WORK INSTRUCTION ->
The result should be an exact copy of the data, free of pictures.
=== Begin Enclosure ===
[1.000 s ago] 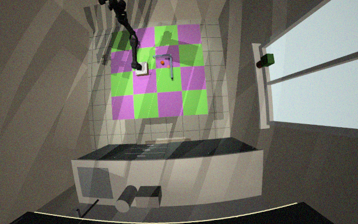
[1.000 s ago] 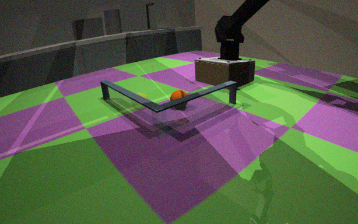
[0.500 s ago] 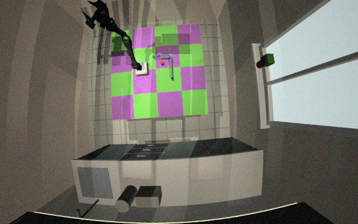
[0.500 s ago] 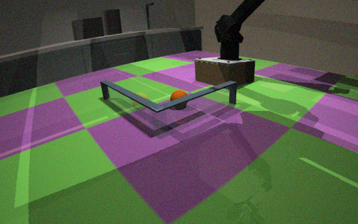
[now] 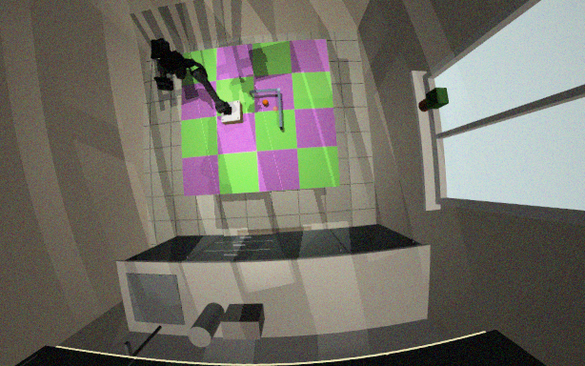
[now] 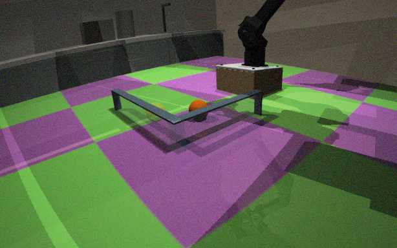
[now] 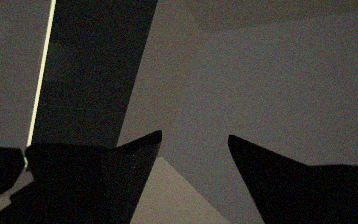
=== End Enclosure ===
TASK RESULT ->
[1.000 s ago] 
[1.000 s ago] 
[0.500 s ago] 
[0.500 s ago] 
[now] 
[now] 
[now] 

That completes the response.